The required output consists solely of the lines from the top of the listing through the line containing "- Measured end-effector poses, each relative", transcribed exactly.

··· Supplied records

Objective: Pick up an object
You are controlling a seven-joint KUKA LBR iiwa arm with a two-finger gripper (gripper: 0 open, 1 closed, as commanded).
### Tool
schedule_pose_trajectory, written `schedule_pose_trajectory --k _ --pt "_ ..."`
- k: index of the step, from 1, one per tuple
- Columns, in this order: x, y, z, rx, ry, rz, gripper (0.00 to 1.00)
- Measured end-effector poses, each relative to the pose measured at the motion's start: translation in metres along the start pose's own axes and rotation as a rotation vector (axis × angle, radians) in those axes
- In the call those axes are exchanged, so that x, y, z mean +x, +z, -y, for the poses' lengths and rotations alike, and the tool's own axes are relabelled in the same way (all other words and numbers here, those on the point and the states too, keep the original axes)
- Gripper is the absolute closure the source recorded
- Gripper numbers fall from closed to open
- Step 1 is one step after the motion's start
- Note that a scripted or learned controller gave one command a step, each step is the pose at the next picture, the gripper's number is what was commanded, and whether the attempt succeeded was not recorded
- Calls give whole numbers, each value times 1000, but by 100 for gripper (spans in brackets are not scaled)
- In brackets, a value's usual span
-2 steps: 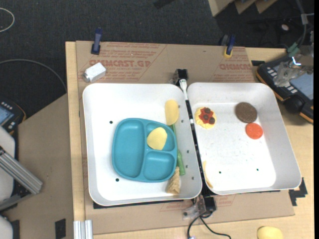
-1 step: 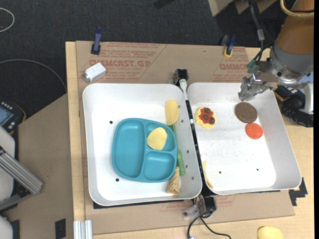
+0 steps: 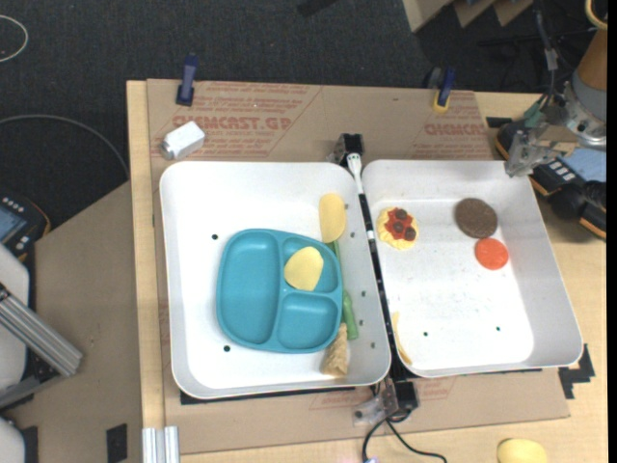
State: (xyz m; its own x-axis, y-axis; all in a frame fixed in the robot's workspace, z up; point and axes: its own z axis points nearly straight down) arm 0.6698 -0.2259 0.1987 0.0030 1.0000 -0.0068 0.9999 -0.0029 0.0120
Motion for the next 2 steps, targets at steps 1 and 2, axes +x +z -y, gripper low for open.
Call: schedule_pose_trajectory --k 1,2 --pt "28 65 60 18 -2 -9 100" --pt "1 21 0 3 -5 -2 100"
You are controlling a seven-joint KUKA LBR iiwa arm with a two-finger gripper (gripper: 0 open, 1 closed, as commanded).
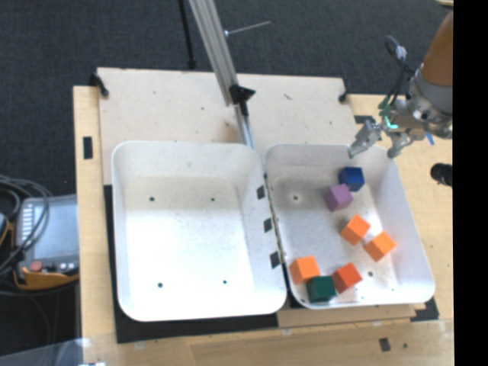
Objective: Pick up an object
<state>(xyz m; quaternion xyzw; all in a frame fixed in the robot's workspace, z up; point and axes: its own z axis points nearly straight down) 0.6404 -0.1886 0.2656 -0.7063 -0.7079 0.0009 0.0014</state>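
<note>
The right bin (404, 219) holds several small blocks: a blue one (351, 178), a purple one (338, 197), orange ones (354, 229) (380, 245) (306, 268), a red-orange one (347, 276) and a dark green one (321, 288). My gripper (377, 144) hangs open above the bin's far right corner, its two fingers spread apart with nothing between them. It sits up and to the right of the blue block, clear of it.
The left bin (122, 227) stands beside the right one. A metal pole (217, 48) slants up from the bins' far divide. A grey box with cables (38, 239) lies off the bench at the left.
</note>
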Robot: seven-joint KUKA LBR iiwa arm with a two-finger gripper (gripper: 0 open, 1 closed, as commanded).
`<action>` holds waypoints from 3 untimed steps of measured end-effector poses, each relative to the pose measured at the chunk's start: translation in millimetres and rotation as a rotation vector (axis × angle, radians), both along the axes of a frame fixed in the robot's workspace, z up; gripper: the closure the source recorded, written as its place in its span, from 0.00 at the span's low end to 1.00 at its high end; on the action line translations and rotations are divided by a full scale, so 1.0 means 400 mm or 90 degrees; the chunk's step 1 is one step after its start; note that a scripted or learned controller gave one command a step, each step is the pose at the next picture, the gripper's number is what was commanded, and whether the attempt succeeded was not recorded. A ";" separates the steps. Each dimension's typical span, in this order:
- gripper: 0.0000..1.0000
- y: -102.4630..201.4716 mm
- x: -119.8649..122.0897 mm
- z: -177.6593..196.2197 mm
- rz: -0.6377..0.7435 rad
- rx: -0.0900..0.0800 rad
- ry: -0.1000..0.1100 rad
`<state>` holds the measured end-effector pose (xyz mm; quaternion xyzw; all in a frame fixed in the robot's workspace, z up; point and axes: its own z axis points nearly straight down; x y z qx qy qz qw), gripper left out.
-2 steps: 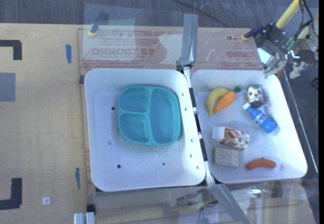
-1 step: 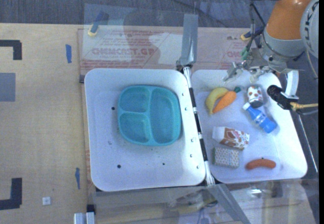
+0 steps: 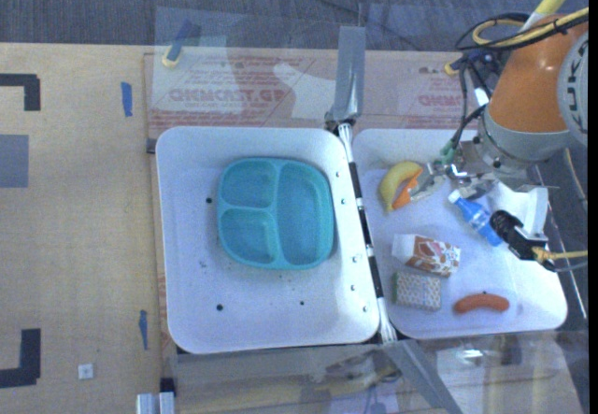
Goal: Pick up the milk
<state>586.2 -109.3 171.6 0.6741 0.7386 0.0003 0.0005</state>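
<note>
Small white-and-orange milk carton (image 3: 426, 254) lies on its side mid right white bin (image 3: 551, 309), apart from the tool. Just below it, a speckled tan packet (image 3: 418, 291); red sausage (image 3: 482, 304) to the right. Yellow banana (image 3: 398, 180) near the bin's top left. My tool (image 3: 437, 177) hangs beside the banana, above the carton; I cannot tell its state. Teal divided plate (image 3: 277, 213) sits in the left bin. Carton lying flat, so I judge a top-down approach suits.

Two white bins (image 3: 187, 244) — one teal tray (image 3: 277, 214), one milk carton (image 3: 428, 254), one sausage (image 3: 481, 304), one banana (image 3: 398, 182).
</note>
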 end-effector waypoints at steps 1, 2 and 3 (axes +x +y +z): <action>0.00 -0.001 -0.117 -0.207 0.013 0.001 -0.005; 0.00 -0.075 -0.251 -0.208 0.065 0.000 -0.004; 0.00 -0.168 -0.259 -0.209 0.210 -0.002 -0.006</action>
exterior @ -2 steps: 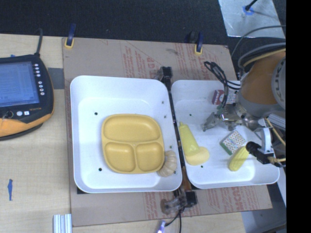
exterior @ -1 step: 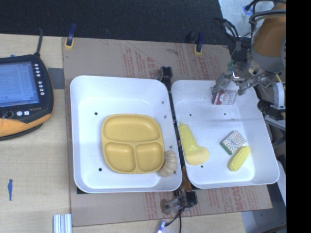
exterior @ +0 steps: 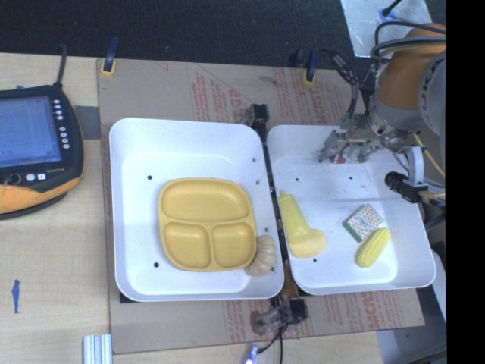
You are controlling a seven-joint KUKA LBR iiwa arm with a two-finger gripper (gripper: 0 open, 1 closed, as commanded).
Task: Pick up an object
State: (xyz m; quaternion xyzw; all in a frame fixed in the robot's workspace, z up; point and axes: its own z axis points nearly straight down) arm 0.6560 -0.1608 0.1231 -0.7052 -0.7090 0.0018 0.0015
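Observation:
My gripper (exterior: pixel 349 149) is low over the back of the right bin (exterior: pixel 333 279), its fingers spread open. A small pink-and-white object (exterior: pixel 349 156) lies on the bin floor between them; I cannot tell whether they touch it. Towards the front of the same bin are a yellow corn cob (exterior: pixel 373 247) and a small patterned green-and-white block (exterior: pixel 363 221). A yellow bottle-like toy (exterior: pixel 298 226) lies along the bin's left wall. In the left bin (exterior: pixel 136 203), a yellow divided tray (exterior: pixel 206 223) has a beige ridged object (exterior: pixel 263 256) at its front right corner.
A tablet-like pendant (exterior: pixel 34 139) in an orange case rests on the bench at the far left. A raised rim (exterior: pixel 271 196) divides the two bins. Cables (exterior: pixel 345 70) hang behind the right bin near the arm.

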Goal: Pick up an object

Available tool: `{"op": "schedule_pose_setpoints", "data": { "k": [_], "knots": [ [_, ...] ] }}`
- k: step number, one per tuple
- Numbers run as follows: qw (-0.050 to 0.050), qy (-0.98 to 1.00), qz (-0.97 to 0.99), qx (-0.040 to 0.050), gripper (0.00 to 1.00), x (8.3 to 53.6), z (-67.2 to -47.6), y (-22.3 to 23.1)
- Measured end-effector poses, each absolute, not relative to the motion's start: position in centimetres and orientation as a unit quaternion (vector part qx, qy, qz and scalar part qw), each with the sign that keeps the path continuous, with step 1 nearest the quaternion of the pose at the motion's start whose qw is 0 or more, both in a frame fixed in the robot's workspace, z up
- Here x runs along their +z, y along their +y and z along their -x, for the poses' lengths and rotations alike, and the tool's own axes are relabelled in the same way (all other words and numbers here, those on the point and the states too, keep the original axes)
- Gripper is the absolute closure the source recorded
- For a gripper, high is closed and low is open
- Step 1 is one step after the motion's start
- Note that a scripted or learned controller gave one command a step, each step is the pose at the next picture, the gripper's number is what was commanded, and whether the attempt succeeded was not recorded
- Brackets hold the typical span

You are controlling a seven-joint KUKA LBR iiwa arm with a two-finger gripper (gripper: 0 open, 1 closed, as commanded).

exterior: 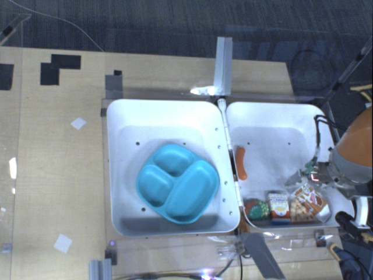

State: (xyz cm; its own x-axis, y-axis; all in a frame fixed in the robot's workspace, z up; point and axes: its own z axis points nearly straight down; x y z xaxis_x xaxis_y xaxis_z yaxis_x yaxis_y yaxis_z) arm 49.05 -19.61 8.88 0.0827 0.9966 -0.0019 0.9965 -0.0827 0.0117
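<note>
Risk: the pincer [308,177] sat low over a tight cluster at the right bin's [274,118] near edge, and the packets touched one another, so in my judgement a closing grip could have caught two at once or nudged one aside and come up with nothing.
Second risk: the snack bag [307,202] looked crinkly and slack, and I reckoned it could slip from a pinch on its top corner.
Third risk: the cluster lay hard against the bin's near wall, so a low approach might have scraped that wall.
Arm pose: the arm [356,147] reached in from the counter's right edge, orange band showing above the wrist, with the wrist bent down toward the right bin's near right corner.
Pincer state: I could not tell from this slant whether it was released or clenched, and nothing was visibly lifted.
Task objects: the snack bag lay at the near right of the right bin, the small carton [278,205] just beside it, and the green item [256,209] beside that.
Others: an orange sausage [240,163] lay alone along the right bin's left wall, and a blue divided plate [177,183] rested in the left bin [163,112].
</note>
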Motion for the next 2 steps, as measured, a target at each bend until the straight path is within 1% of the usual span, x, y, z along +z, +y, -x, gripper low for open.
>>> {"op": "schedule_pose_setpoints", "data": {
  "k": [1, 2],
  "knots": [
    [0.009, 0.678, -0.735, 0.0052, 1.0, 10.15, -49.35, -19.65],
    [0.008, 0.678, -0.735, 0.0048, 0.0, 10.11, -49.31, -19.65]
  ]
}}
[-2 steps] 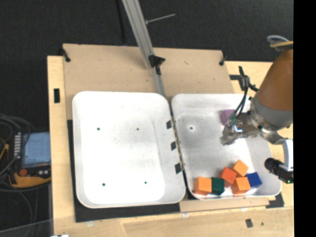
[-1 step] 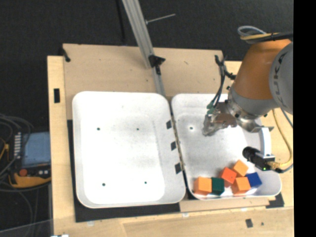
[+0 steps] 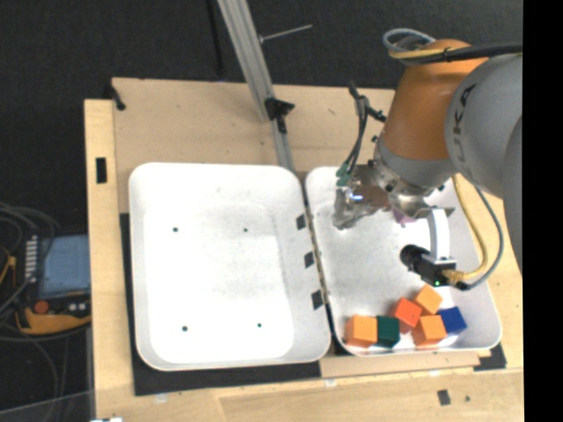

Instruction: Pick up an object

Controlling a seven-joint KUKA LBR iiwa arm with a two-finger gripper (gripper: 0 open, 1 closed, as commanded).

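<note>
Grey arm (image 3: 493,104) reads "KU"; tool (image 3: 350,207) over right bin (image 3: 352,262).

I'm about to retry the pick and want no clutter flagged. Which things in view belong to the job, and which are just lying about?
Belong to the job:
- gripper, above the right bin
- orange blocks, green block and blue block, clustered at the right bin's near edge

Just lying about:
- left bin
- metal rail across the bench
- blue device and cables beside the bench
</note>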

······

Problem solution:
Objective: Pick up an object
You are controlling a seven-joint KUKA LBR iiwa arm with a two-finger gripper (gripper: 0 open, 1 closed, as commanded).
### Tool
schedule_pose_trajectory, written `schedule_pose_trajectory --k _ --pt "_ ..."`
- k: index of the step, from 1, one per tuple
- Columns, in this order: x, y, z, rx, ry, rz, gripper (0.00 to 1.00)
- Measured end-effector poses, each relative to the pose measured at the motion's start: translation in metres along the start pose's own axes and rotation as a rotation vector (axis × angle, radians) in those axes

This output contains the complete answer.